● **Work order**
Every line of the material is to be returned verbatim. Pictures stay out.

----- Records supplied -----

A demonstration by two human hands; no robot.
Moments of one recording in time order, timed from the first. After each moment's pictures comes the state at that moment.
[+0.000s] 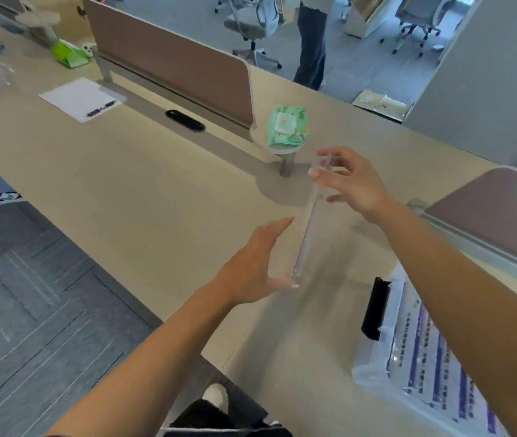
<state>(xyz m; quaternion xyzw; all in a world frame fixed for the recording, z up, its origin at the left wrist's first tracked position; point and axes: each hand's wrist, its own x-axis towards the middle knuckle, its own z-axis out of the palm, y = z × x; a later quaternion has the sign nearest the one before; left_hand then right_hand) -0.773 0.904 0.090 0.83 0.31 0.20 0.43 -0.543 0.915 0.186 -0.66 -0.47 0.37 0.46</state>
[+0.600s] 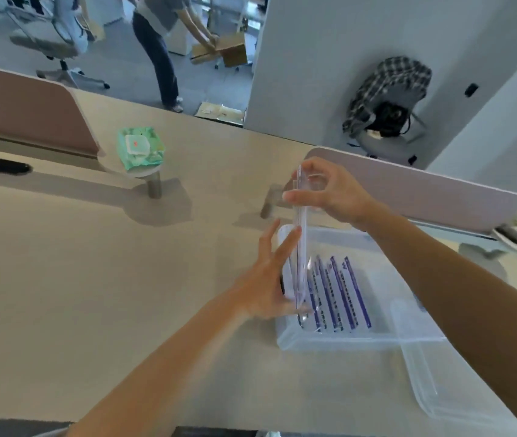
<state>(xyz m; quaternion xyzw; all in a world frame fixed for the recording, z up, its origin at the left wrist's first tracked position) -0.660 0.825 0.114 0.86 -0.01 0.16 0.49 -0.504 0.757 0.257 -0.81 -0.43 0.17 0.36</state>
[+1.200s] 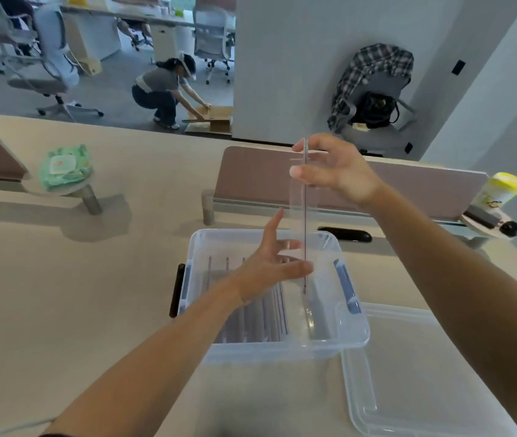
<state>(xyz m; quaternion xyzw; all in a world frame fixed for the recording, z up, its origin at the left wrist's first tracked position) -0.494 0.651 0.170 0.68 0.07 0.01 0.73 -0.333 0.567 0.284 -0.72 -0.45 0.16 0.50</state>
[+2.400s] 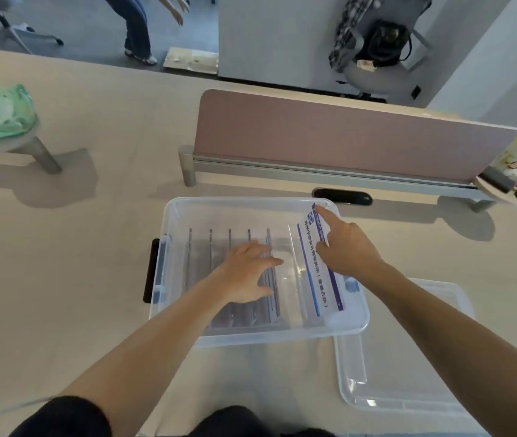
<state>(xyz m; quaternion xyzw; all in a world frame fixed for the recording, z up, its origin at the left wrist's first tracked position) -0.449 0.684 0.023 0.97 0.04 -0.13 0.20 -0.305 0.513 0.099 -0.93 -0.28 0.19 0.13</state>
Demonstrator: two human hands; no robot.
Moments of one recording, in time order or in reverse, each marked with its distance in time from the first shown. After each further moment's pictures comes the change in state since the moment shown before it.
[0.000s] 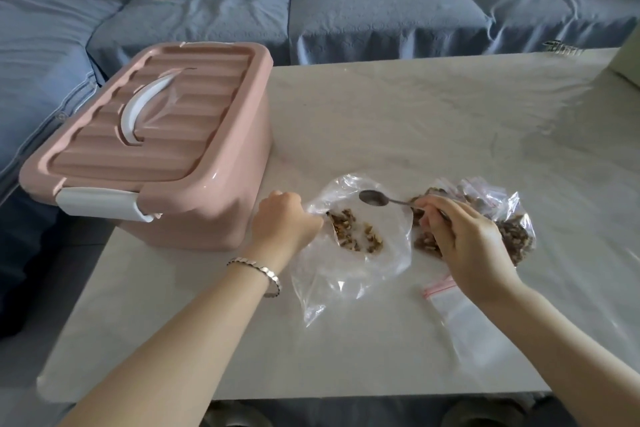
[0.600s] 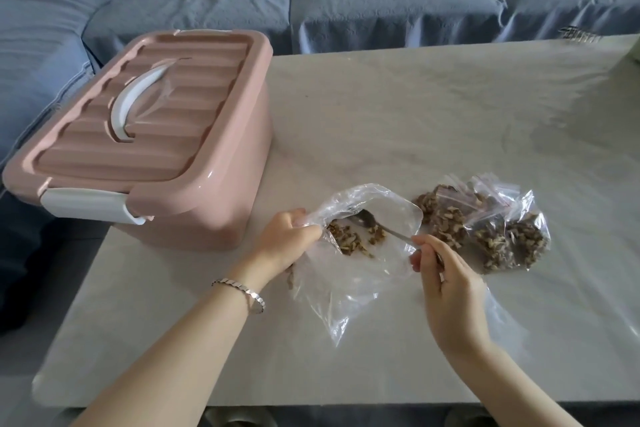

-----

● **Completed exercise**
A demonstration by two human hands; no robot.
Moments of one recording in time order, timed from the first. After each moment's pictures comes the state at that moment.
[+0.000s] 
<state>(xyz m; quaternion xyzw; all in a world frame fixed for the recording, z up, its origin at the left wrist's first tracked position; point and axes: each hand's wrist, its own x-axis towards the middle knuckle, its own z-axis out of the palm, y = z × x; a later quaternion has the sign nearest the one before; left_hand then right_hand) -0.773 0.904 0.090 0.83 0.31 0.20 0.43 -0.543 0.915 0.186 -0.66 -0.47 0.37 0.46</state>
[+0.600s] 
<state>(xyz m; quaternion xyzw; all in a world frame fixed for the recording, z up, its origin at the left wrist's first tracked position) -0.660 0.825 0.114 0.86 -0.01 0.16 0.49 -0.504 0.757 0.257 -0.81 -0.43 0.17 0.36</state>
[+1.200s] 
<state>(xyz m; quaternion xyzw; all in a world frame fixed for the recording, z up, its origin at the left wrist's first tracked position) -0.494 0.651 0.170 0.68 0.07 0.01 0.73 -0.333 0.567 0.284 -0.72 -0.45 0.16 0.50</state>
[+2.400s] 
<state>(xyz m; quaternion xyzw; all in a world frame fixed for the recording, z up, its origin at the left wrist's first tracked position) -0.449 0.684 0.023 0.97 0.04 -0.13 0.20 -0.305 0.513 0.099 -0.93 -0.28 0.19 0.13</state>
Demonstrator: two human hands; no robot.
Moments of one recording, in time order or in reverse, each marked with its distance in time from the first shown. After each further moment's pictures comes the change in state since the moment shown before it.
[0.000s] 
[0.600s] 

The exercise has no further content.